STORED DATA -

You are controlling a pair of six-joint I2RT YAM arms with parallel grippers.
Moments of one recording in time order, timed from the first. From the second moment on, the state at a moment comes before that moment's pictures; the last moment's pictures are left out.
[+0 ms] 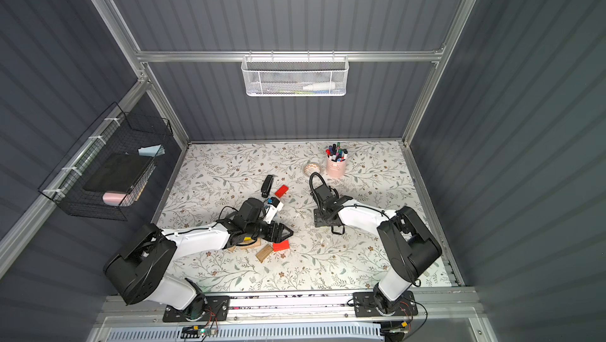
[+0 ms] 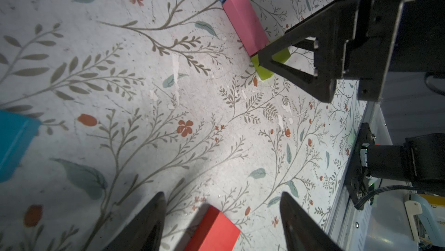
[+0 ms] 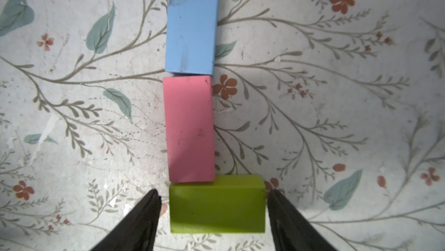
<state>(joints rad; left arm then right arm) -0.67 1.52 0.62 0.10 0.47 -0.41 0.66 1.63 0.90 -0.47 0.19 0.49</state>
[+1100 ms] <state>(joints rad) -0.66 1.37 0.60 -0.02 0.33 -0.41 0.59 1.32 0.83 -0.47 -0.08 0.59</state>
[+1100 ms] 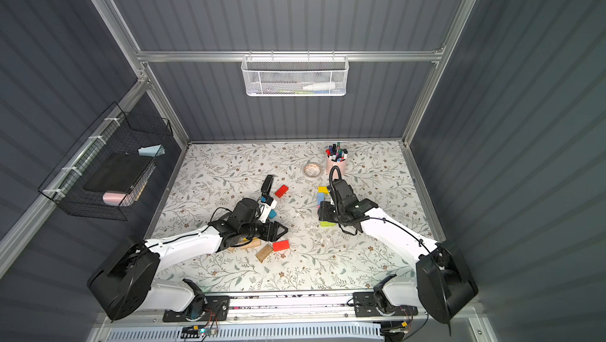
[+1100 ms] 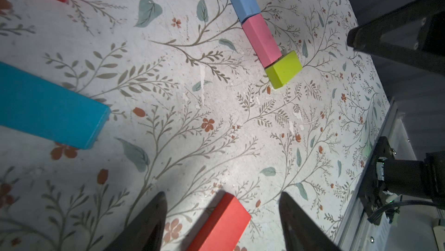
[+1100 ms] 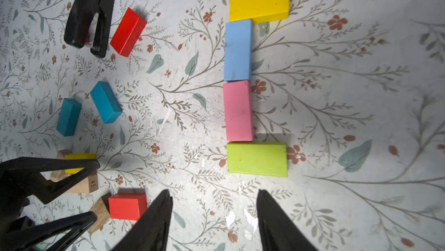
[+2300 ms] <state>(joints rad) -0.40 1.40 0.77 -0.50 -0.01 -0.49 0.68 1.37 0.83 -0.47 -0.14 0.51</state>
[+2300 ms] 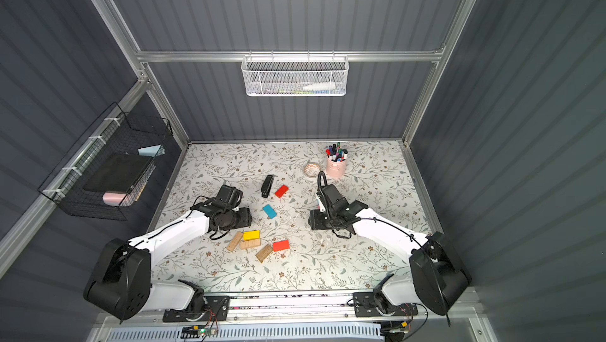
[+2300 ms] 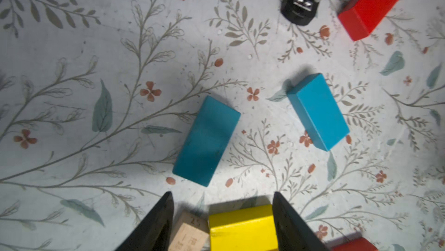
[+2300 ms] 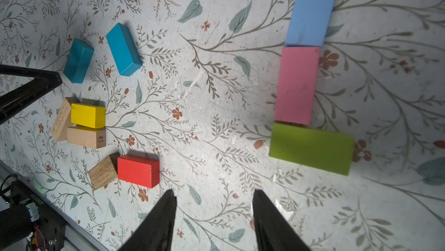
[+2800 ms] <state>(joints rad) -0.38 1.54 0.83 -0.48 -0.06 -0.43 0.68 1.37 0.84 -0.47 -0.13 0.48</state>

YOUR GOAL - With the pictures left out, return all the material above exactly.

EXERCISE OUTPUT -
You are controlling a pair of six-joint I2RT YAM arms with parallel grippers.
Moments of one recording in time order, timed from the first. From the second moment on, the state at a moment comes before that moment's pictures; the last moment's pictures are left out.
[+0 ms] 
[+0 ms] 
[+0 ms] 
<state>(joints rad; left arm then right arm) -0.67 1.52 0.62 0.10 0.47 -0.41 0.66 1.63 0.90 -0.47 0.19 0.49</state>
[+1100 ms] <state>(joints rad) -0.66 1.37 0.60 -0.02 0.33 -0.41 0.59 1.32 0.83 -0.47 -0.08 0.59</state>
[+1100 ms] 
[+1100 ms] 
[+1100 ms] 
[+2300 ms] <state>(joints rad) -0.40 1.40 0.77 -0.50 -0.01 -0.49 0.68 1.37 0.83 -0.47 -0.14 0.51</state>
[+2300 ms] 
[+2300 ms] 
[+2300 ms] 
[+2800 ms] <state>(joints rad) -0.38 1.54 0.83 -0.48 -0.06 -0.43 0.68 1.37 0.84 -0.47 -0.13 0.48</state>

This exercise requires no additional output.